» **WORK INSTRUCTION**
Pull out each line of the records holding the string "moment".

Records contained in a dataset:

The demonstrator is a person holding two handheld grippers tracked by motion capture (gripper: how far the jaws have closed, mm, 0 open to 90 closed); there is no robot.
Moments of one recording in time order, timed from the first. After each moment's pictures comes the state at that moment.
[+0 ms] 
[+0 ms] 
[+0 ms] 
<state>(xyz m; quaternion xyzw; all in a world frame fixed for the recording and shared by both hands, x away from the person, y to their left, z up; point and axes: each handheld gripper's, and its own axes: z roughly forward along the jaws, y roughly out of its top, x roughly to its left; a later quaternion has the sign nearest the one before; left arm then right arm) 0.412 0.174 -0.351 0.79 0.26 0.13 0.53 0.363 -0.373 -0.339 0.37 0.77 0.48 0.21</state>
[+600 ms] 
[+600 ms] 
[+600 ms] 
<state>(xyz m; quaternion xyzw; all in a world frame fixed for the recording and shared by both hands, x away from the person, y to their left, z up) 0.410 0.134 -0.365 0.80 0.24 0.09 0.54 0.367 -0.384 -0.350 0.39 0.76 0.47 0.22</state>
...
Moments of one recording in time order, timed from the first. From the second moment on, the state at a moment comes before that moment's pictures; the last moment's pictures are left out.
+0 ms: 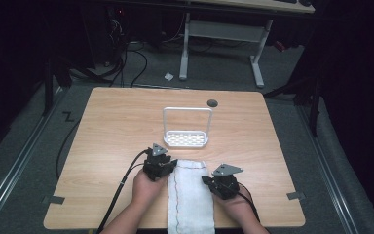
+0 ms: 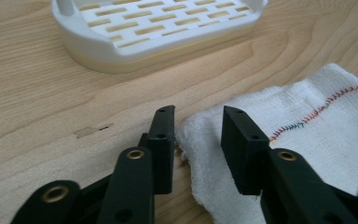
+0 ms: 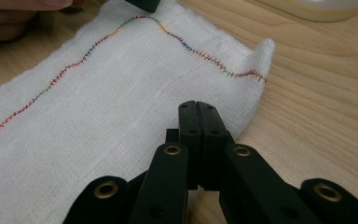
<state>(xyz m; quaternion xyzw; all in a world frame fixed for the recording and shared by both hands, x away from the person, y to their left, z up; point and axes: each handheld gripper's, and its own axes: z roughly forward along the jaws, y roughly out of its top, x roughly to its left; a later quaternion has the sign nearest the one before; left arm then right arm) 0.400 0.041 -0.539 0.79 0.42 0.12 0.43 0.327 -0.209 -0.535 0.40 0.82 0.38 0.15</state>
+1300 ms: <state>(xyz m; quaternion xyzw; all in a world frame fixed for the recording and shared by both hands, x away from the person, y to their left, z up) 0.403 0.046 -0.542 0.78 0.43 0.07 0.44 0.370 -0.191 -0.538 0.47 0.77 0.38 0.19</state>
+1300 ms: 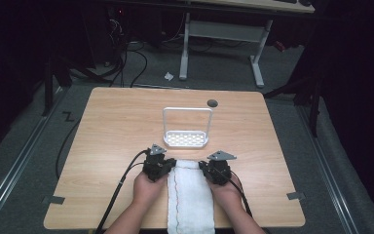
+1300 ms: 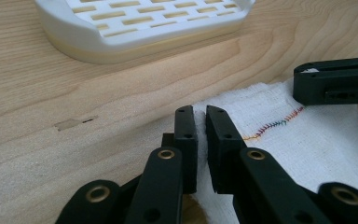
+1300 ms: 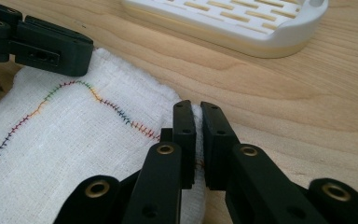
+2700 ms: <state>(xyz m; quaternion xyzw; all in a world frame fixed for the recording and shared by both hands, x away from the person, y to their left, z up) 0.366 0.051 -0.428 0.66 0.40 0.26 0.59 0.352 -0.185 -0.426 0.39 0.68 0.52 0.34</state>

» **THE COMPLETED TASK**
Moments of one recording in time order, timed from the first. After each moment's pictures comes the state at that moment.
Moments of one recording in time order, timed from the first. From the second moment on, the state at a moment comes before that moment's pictures; the last moment's pictures are left out.

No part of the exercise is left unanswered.